While most pages within AntWiki are individually assembled by dedicated contributors, some pages, "AntWiki Reports", contain information compiled and synthesised from data harvested from other AntWiki pages. These Report pages are periodically updated, normally after a heavy edit session by an editor.
The data used in these reports are harvested and assembled into CSV files. These files are available directly from AntWiki, and include the following.
- List of valid genera (names in use) (tab-delimited text) (Date: 2023-03-05)
- List of invalid genera (names not in use) (tab-delimited text) (Date: 2023-03-05)
- List of valid species (names in use) (tab-delimited text) (Date: 2023-03-05)
- List of invalid species (names not in use) (tab-delimited text) (Date: 2023-03-05)

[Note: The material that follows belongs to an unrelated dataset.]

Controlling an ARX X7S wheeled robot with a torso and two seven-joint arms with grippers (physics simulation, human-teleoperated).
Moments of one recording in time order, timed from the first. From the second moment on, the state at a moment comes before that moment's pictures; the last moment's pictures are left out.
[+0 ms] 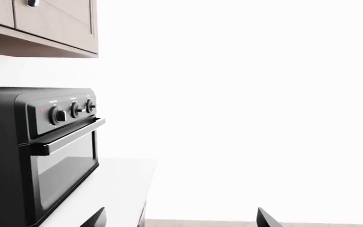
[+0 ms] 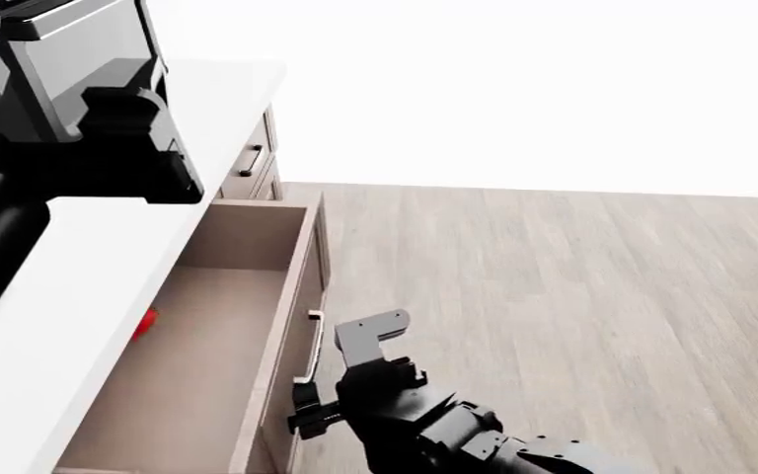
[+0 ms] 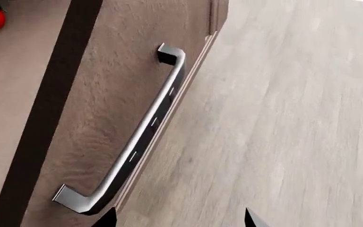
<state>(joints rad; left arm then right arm) -1.28 -0.98 0.48 0.79 -1.90 -0.63 -1.31 0.93 0.03 -1.47 0.72 1.40 0.23 0.46</state>
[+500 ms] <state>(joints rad) -1.28 -0.98 0.48 0.79 -1.91 -0.63 -1.30 0.95 0.01 -1.56 0.65 1.48 0.14 0.43</state>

- Type specimen details (tab-delimited text) (Date: 2023-03-05)
- List of valid fossil genera (names in use) (tab-delimited text) (Date: 2022-12-16)

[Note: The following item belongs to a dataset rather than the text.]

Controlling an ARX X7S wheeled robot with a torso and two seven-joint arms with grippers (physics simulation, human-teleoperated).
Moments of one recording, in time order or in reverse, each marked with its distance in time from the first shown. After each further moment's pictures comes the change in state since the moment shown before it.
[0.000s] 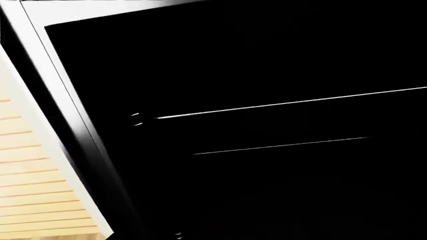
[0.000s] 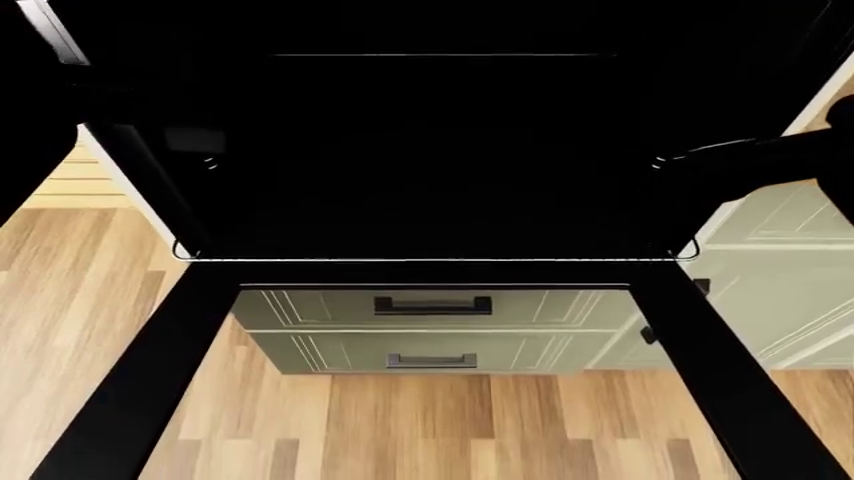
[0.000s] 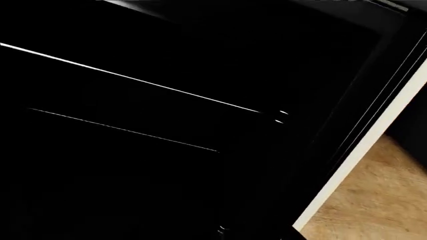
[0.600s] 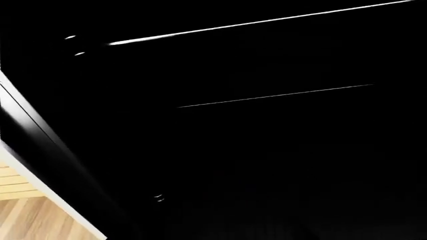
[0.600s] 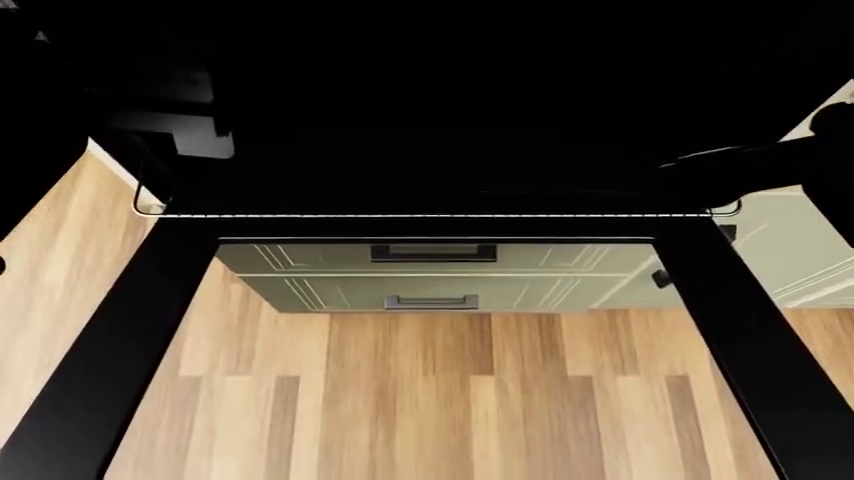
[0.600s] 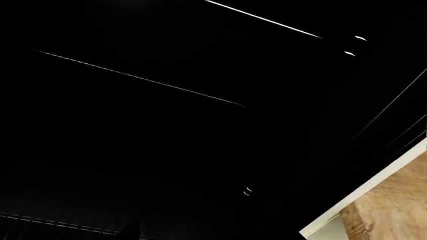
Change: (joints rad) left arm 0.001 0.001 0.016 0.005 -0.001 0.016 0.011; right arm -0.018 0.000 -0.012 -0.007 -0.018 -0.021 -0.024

- List of valid fossil species (names in use) (tab-delimited text) (Date: 2023-03-05)
- World Distribution
- Distribution based on World Distribution Data (AntWiki Data (tab-delimited text)) (Date: 2014-11-17)

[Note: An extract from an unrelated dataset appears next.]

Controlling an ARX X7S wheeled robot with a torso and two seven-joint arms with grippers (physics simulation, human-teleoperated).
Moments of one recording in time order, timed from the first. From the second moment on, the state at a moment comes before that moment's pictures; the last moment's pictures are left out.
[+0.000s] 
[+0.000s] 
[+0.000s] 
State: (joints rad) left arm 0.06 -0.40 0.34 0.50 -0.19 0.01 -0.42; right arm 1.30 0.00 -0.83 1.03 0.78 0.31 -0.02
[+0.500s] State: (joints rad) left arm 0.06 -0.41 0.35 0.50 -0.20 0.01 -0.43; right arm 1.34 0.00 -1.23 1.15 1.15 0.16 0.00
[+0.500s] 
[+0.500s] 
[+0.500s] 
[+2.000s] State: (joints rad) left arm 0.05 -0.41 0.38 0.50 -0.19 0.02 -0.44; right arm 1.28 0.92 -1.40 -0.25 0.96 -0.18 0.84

- Distribution based on Regional Taxon Lists (combined Regional Taxon Lists data (tab-delimited text)) (Date: 2023-03-05)
Data is harvested primarily from templates found on individual pages. Templates provide highly structured (and therefore predictable) data that can be parsed and interpreted relatively easily and reliably. In a few cases data is parsed directly from pages. This is only done when pages are relatively simple and have constant formatting across all relevant pages.
The resulting CSV files are imported into the relational database SQLite. This SQLite database is used by a set of relatively small Visual Studio C# modules to create text for each Report. Once complete, this text is uploaded to AntWiki, refreshing the existing pages with the latest information. The harvesting and compiling processes are automated and require minimal human interaction. At the same time, the harvesting process checks each page for errors and inconsistencies. When these are encountered the harvester stops with an error message, and does not continue until a human has corrected the error and restarted the harvester.
It should be noted that since Report pages are automatically updated, any changes made directly to these pages will be lost during the update process. Required changes should be made to the pages holding these data, primarily species pages and regional taxon list pages, rather than to the Report page itself.